Constrained non-negative matrix factorization enabling real-time insights of $\textit{in situ}$ and high-throughput experiments
Phillip M. Maffettone, Aidan C. Daly, Daniel Olds
TL;DR
The paper addresses the challenge of real-time interpretation of streaming diffraction data where canonical NMF can yield nonphysical components. It introduces constrained non-negative matrix factorization with user or algorithmic priors, solved via alternating non-negative least squares and implemented in PyTorch, to produce physically meaningful weights and components during in situ analyses. Demonstrations on synthetic datasets and on variable-temperature $\$BaTiO_3$ and molten-salt $NaCl:CrCl_3$ data show that constraints yield interpretable phase evolution and enable adaptive experimental decisions. This approach enables rapid, human-in-the-loop insights at beamlines and is extensible to other spectral modalities, providing a practical path toward real-time discovery in high-throughput experiments.
Abstract
Non-negative Matrix Factorization (NMF) methods offer an appealing unsupervised learning method for real-time analysis of streaming spectral data in time-sensitive data collection, such as $\textit{in situ}$ characterization of materials. However, canonical NMF methods are optimized to reconstruct a full dataset as closely as possible, with no underlying requirement that the reconstruction produces components or weights representative of the true physical processes. In this work, we demonstrate how constraining NMF weights or components, provided as known or assumed priors, can provide significant improvement in revealing true underlying phenomena. We present a PyTorch based method for efficiently applying constrained NMF and demonstrate this on several synthetic examples. When applied to streaming experimentally measured spectral data, an expert researcher-in-the-loop can provide and dynamically adjust the constraints.
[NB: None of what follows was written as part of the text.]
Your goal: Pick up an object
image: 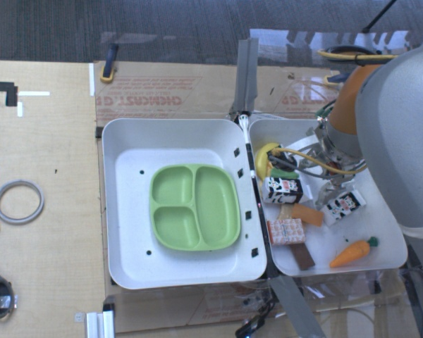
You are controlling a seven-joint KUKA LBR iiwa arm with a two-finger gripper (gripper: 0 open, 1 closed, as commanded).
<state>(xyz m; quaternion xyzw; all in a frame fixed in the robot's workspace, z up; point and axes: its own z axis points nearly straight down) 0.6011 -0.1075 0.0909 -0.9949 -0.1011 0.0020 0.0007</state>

This set of interactive priors to the NMF model can, for example, contain known or identified independent components, as well as functional expectations about the mixing of components. We demonstrate this application on measured X-ray diffraction and pair distribution function data from $\textit{in situ}$ beamline experiments. Details of the method are described, and general guidance provided to employ constrained NMF in extraction of critical information and insights during $\textit{in situ}$ and high-throughput experiments.